O papel do parceiro merece destaque especial. A parentalidade compartilhada, em que os cuidados com o bebê e a casa são divididos de forma equilibrada, e não delegados quase inteiramente à mãe, é fundamental para o bem-estar dela e para a saúde da família. O cuidado não é "ajuda" que o parceiro presta à mãe, mas responsabilidade compartilhada de ambos. Dividir as tarefas, inclusive a "carga mental" de gerenciar e lembrar de tudo, é uma questão de justiça e de saúde. Casais que compartilham de forma equilibrada tendem a viver a parentalidade de forma mais leve.
Quando a rede de apoio familiar e de amigos é limitada, seja por distância, por circunstâncias, ou por outros motivos, é possível e importante buscar outras formas de apoio. Grupos de mães, presenciais ou online, oferecem troca, acolhimento e a sensação de não estar sozinha. Serviços profissionais, quando acessíveis, podem complementar o apoio. Comunidades, instituições e redes de solidariedade também podem ser recursos. Construir ativamente uma rede, mesmo quando ela não vem pronta, é um cuidado importante. E, para mães que criam sozinhas, essa construção de apoio é ainda mais essencial.
A ausência de rede de apoio é um fator de risco para a sobrecarga, o esgotamento e o sofrimento emocional da mãe. O isolamento e a sobrecarga estão associados a maior vulnerabilidade emocional no pós-parto e na maternidade. Por isso, cuidar da rede de apoio não é apenas uma conveniência, mas uma medida de proteção à saúde mental materna e ao bem-estar da família. Investir em conexões e em apoio é investir na saúde de todos.
É importante também que a sociedade como um todo reconheça a importância do apoio às mães e às famílias. Políticas, ambientes de trabalho, comunidades e culturas que valorizam e amparam a maternidade contribuem para o bem-estar das mães e das crianças. A responsabilidade de sustentar a maternidade não deveria recair apenas sobre a mulher individualmente, mas ser compartilhada de forma mais ampla. Enquanto essa dimensão coletiva avança, cada família pode fortalecer as suas próprias redes possíveis.
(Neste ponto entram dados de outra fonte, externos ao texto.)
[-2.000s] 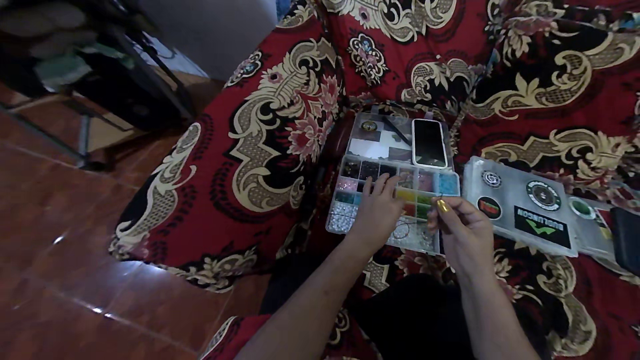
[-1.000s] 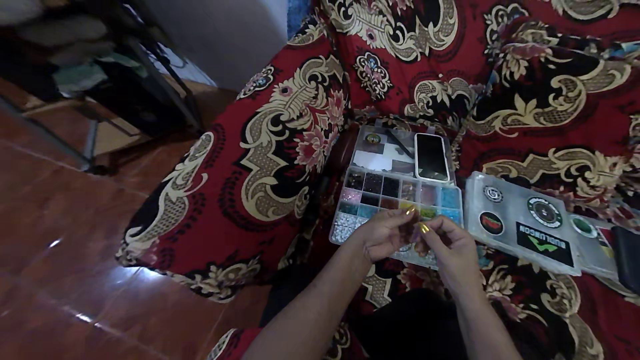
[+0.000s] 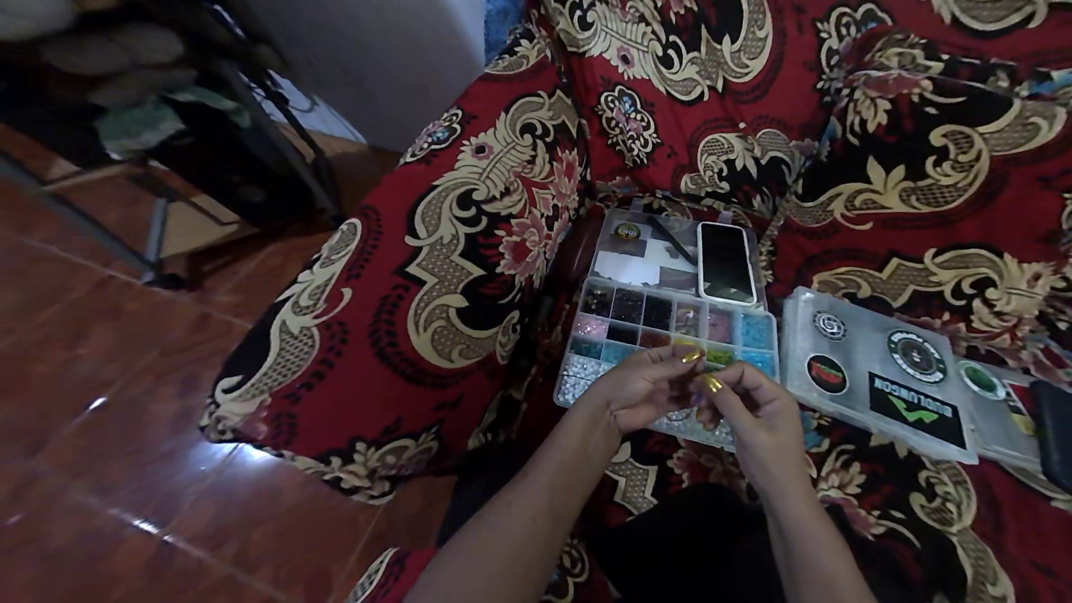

Em conclusão, a rede de apoio é essencial na maternidade, e não maternar sozinha é uma necessidade, não um luxo. Reconhecer que precisamos de apoio, construir e cultivar as redes possíveis, pedir e aceitar ajuda sem culpa, contar com a parentalidade compartilhada, e buscar apoio quando a rede é limitada são atitudes que protegem a saúde e o bem-estar da mãe e de toda a família. Lembre-se da sabedoria da aldeia: cuidar de uma criança é uma tarefa que se sustenta melhor no coletivo. Você não precisa, e não deve, dar conda de tudo sozinha. Aceitar e buscar apoio é um dos maiores cuidados que você pode ter consigo e com o seu bebê.
Este conteúdo é reflexivo e informativo. Se você se sente isolada ou sobrecarregada na maternidade, buscar apoio, inclusive profissional, é um passo importante de cuidado.